Opinion

Muerte y vida

Sergio Sarmiento
Analista y periodista

2014-10-30

Distrito Federal- A medio camino entre el equinoccio de otoño y el solsticio de invierno, en un momento en que los días se acortan y las noches se alargan, en un ambiente que se hace cada vez más frío, es natural pensar en la muerte. Lo hacían los antiguos celtas cuyo Samhain se festejaba del anochecer del 31 de octubre al anochecer del 1ro de noviembre. Lo hacían también los católicos europeos con la fiesta de todos los santos, el 1ro de noviembre, y el día de los fieles difuntos, el 2 de noviembre. Los antiguos pueblos de Mesoamérica, si bien en otras fechas, también rendían culto a los muertos.
Los distintos festejos confluyen en el México moderno. El viejo Samhain ha llegado a nosotros a través del Halloween y a pesar de la resistencia de los puristas ha capturado la imaginación de muchos, especialmente niños. Las antiguas tradiciones prehispánicas se han fusionado desde hace siglos a las celebraciones católicas del día de muertos. En Mixquic o en Pátzcuaro, como en otros lugares del país, puede verse esta convergencia de tradiciones.
Los mexicanos hemos sabido siempre reírnos de la muerte. Por eso comemos calaveritas de azúcar con nuestro nombre y colocamos en las ofrendas a los muertos no sólo caña o frutos de temporada sino también ese tequila o mezcal que apreciarían. En Xochimilco las representaciones de La Llorona y del Nahual están hechas para asustarnos, supongo, pero nos hacen reír de manera nerviosa después del momento de terror. En eso no somos muy distintos de nuestros vecinos del norte.
Ellos tienen sus calabazas en vez de las calaveritas y sus disfraces en lugar de las ofrendas. Pero en las dos tradiciones se registran esfuerzos similares por reconocer la presencia de la muerte con un toque de humor, como para convencernos de que no le tenemos miedo.
Este año quizá sea más difícil el recuerdo de los muertos. Si por un momento pensamos que la violencia había dejado de ser parte de nuestra vida cotidiana, los acontecimientos de los últimos tiempos nos han dado un mentís.
Las ejecuciones de Tlatlaya y las desapariciones de los normalistas de Ayotzinapa demuestran que la muerte y la violencia siguen siendo compañeras constantes de los mexicanos. No hemos dejado atrás el México bárbaro.
Y, sin embargo, cuando más deprimido me sentía, me tropecé ayer con la gráfica del día, el #Dailychart, que el semanario británico The Economist divulgó por Twitter.
Según una medición del Pew Research Center (pewglobal.org) para el Global Attitudes Survey, Egipto se encuentra hasta el fondo de la tabla de satisfacción con la vida con 11 por ciento, mientras que Kenia tiene 14 y Ghana 25. Otros países más prósperos tienen mejores registros, como Francia con 51, Alemania con 60 y Estados Unidos con 65 por ciento. En la cumbre de toda la lista, sin embargo, está México con un índice de satisfacción de 79 por ciento.
¿De dónde surge la satisfacción de vida en un país agobiado por la pobreza y la muerte violenta? No lo sé. Pero la encuesta de Pew no es la primera que concluye esto.

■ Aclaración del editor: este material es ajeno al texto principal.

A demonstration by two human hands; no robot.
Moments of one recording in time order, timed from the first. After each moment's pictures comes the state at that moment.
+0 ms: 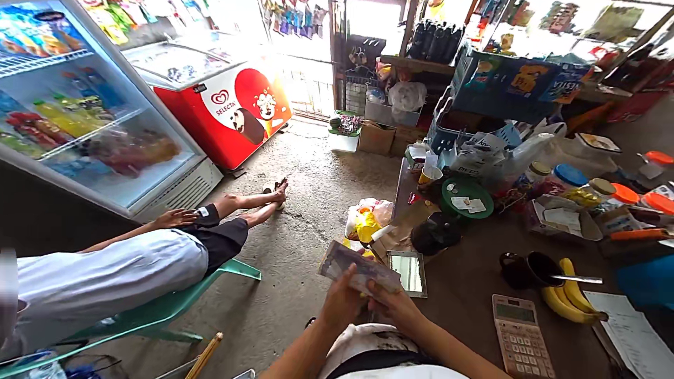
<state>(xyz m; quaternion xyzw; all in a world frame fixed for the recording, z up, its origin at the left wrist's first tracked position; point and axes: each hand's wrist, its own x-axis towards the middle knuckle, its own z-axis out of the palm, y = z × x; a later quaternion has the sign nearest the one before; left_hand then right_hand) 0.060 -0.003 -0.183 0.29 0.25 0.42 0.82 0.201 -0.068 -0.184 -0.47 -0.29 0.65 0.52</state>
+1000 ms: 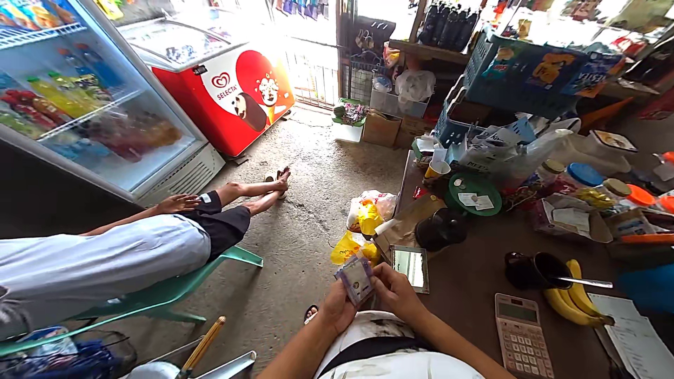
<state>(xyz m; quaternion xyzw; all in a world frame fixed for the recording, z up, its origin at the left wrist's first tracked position) 0.053 -0.005 -0.190 0.09 0.39 0.33 0.86 0.216 -0.054 -0.203 -0.57 -0.57 0.44 0.41</state>
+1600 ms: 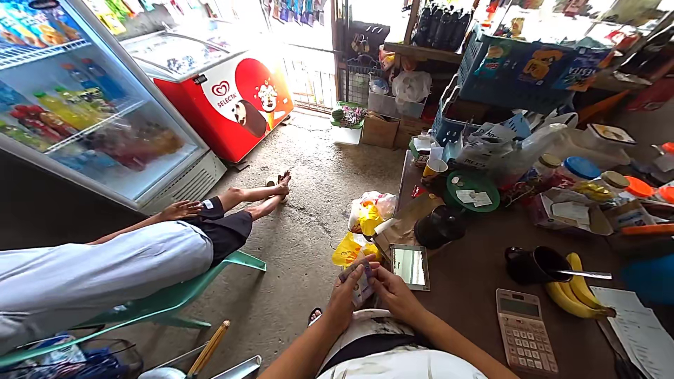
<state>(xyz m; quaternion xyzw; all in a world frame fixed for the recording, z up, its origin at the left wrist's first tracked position) 0.054 -0.013 -0.186 0.34 0.33 0.38 0.80 0.214 -0.058 -0.205 -0.53 -0.55 0.48 0.42</state>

Los mexicanos estamos satisfechos con nuestra vida no porque lo tengamos todo, que no lo tenemos, sino porque tenemos muy poco pero lo que tenemos lo apreciamos.
La vida y la muerte van necesariamente de la mano. Sin la muerte la vida no tendría sentido. Quien lo tiene todo suele estar insatisfecho porque desea lo que no se puede alcanzar.
A medio camino entre el equinoccio de otoño y el solsticio de invierno, en este momento en que la muerte se hace presente con tanta violencia que hasta nuestra milenaria celebración de los muertos nos pesa, quizá debamos festejar esa satisfacción de vida que de manera sorprendente nos coloca en el primer lugar del mundo.

Erotismo y muerte
El año pasado estuve en Halloween en San Diego donde las mujeres desfilaban por las calles con disfraces no sólo de terror sino de erotismo. Recordé las palabras de Georges Bataille: “Erotismo es asentir a la vida incluso en la muerte.”